Lists like that are, of course, one-sided. It's up to you how much of that information you choose to see as credible. Just realize that as someone from outside Canada, you're probably seeing a filtered version of events. That list above is also a filtered version of events, but it's a very different filter. Look at it through enough filters and you'll probably end up with a more complete understanding.

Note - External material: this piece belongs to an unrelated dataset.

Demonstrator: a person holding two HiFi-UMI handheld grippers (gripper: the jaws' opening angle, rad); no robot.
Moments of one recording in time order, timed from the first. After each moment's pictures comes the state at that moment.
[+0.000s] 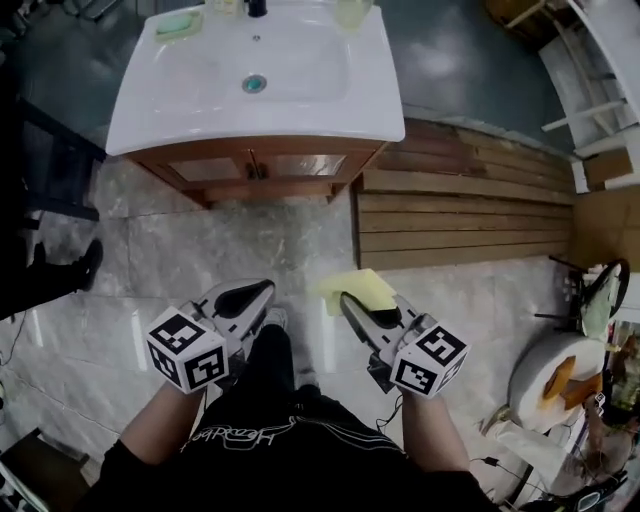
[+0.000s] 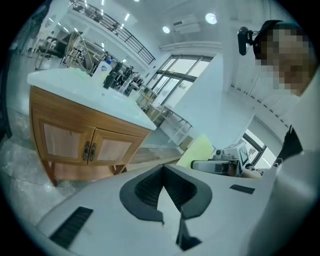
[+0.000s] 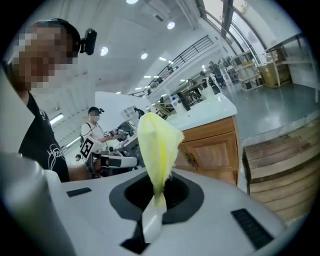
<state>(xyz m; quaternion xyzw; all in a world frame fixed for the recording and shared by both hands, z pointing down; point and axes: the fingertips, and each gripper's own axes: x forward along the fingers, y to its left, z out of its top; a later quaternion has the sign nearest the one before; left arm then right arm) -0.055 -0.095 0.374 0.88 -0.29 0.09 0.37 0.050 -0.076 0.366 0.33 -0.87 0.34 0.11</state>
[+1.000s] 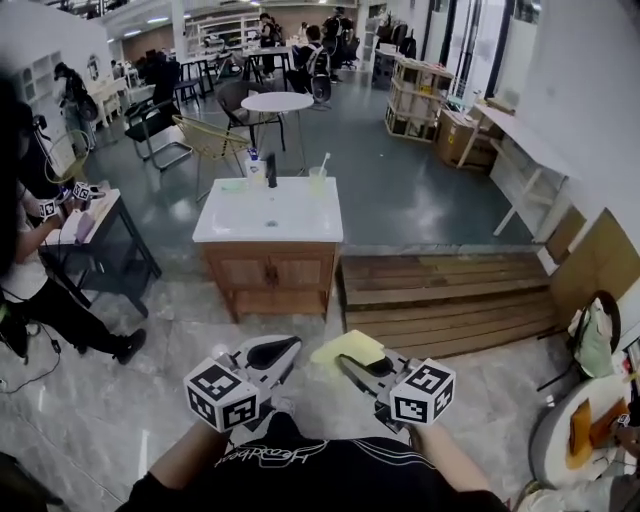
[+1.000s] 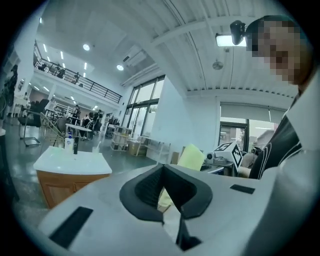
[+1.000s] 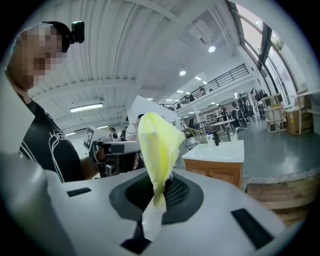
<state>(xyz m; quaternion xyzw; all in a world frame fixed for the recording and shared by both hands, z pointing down) 0.045 0.208 0.098 0.94 -0.31 0.01 0.11 0.117 0.222 0.136 0.26 -0.95 0.15 0.08</state>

Personally, I watched some of the live streams to learn more about the protests and hear from some of the actual truckers. Danny and Czaba and the couple from Saskatchewan with the puppies seemed like good people with legitimate grievances to protest about. At the same time, no amount of goodness makes the harm caused to local residents okay. I know it's easy to come down strongly on one side or the other of this, but I see the whole thing as a crappy tragedy for everyone involved.

As for the government's response to all of this - we'll have plenty of opportunities to voice our opinion at the ballot box. Municipal and Provincial governments should have been able to manage this protest from the start without needing the feds to step in, and we have municipal and provincial elections this year. And with a minority government federally, we could have an election there at any time as well. Realistically it's unlikely we'll see one before next year - but we'll still get to express ourselves soon enough.


There's something I've learned about the HN crowd through this, that's for sure. Many here were supportive of the attempt at a christo-fascist uprising in Canada. Very thiely of y'all.

In Canada, popular support for the convoy was around 30%, but it's a little more nuanced than that. Most are sick and tired of the health measures (duh) but very few actually approve of the way in which the protesting was carried out.

EDIT: The downvotes kind of drive my point home. Thanks!